What to produce = Return the listing below in full, exactly.

Information shown =
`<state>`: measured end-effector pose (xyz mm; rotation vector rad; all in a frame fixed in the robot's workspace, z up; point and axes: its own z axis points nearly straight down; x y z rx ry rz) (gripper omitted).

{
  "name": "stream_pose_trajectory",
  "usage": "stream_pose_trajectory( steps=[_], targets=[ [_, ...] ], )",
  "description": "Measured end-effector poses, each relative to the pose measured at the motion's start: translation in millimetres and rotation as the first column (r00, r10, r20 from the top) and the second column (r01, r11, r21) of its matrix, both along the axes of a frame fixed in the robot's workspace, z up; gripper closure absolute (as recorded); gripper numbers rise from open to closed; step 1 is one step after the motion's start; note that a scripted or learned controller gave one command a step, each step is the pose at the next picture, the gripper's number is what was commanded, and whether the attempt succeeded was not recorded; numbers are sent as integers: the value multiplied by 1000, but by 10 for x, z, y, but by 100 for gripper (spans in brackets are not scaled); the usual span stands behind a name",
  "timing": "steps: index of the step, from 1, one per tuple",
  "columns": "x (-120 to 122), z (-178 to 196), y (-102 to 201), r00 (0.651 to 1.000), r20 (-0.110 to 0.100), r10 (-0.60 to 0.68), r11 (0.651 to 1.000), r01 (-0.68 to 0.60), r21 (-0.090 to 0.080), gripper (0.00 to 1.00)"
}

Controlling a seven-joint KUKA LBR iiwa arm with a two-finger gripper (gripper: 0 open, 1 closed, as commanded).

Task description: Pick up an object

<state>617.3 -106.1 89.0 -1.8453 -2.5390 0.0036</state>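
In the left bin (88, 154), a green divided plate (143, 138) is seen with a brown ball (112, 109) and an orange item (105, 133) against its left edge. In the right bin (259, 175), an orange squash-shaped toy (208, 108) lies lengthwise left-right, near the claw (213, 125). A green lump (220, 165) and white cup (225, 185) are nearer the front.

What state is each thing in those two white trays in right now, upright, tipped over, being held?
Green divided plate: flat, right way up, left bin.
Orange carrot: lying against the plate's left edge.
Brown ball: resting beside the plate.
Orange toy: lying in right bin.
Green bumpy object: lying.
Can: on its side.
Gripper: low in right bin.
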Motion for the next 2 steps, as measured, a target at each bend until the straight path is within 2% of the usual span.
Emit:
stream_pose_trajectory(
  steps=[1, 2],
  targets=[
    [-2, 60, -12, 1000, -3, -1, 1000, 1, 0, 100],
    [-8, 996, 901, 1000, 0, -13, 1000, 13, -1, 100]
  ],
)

Solution to this exercise =
`<state>`: measured end-effector pose (xyz mm; rotation vector rad; all in a frame fixed in the robot's workspace, z up; point and axes: its own z axis points nearly straight down; x y z rx ry rz) (gripper omitted).

{
  "name": "stream_pose_trajectory",
  "usage": "stream_pose_trajectory( steps=[_], targets=[ [_, ...] ], )",
  "description": "Measured end-effector poses, each relative to the pose measured at the motion's start: translation in millimetres and rotation as the first column (r00, r10, r20 from the top) and the second column (r01, r11, r21) of its matrix, both along the axes of a frame fixed in the robot's workspace, z up; gripper closure absolute (as recorded); gripper numbers rise from open to closed; step 1 is one step after the motion's start; note that a scripted or learned controller gave one command a step, each step is the pose at the next picture, the gripper's number is what was commanded, and whether the attempt succeeded was not recorded; numbers are sent as integers: the value multiplied by 1000, but by 10 for x, z, y, but by 100 for gripper (spans in brackets are not scaled); the usual span stands behind a name",
  "timing": "steps: index of the step, from 1, one per tuple",
  "columns": "x (-120 to 122), z (-178 to 196), y (-102 to 201), r00 (0.651 to 1.000), r20 (-0.110 to 0.100), r10 (-0.60 to 0.68), r11 (0.651 to 1.000), r01 (-0.68 to 0.60), r21 (-0.090 to 0.080), gripper (0.00 to 1.00)"
}

Controlling a seven-joint KUKA LBR iiwa arm with a two-finger gripper (gripper: 0 open, 1 closed, as commanded).

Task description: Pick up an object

<state>617.3 -106.1 89.0 -1.8453 -2.5390 0.0036</state>
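In the left bin (88, 154), a green divided plate (143, 138) is seen with a brown ball (112, 109) and an orange item (105, 133) against its left edge. In the right bin (259, 175), an orange squash-shaped toy (208, 108) lies lengthwise left-right, near the claw (213, 125). A green lump (220, 165) and white cup (225, 185) are nearer the front.

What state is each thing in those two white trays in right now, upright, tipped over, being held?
Green divided plate: flat, right way up, left bin.
Orange carrot: lying against the plate's left edge.
Brown ball: resting beside the plate.
Orange toy: lying in right bin.
Green bumpy object: lying.
Can: on its side.
Gripper: low in right bin.
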Motion for the next 2 steps, as measured, a target at each bend until the straight path is within 2% of the usual span.
Emit:
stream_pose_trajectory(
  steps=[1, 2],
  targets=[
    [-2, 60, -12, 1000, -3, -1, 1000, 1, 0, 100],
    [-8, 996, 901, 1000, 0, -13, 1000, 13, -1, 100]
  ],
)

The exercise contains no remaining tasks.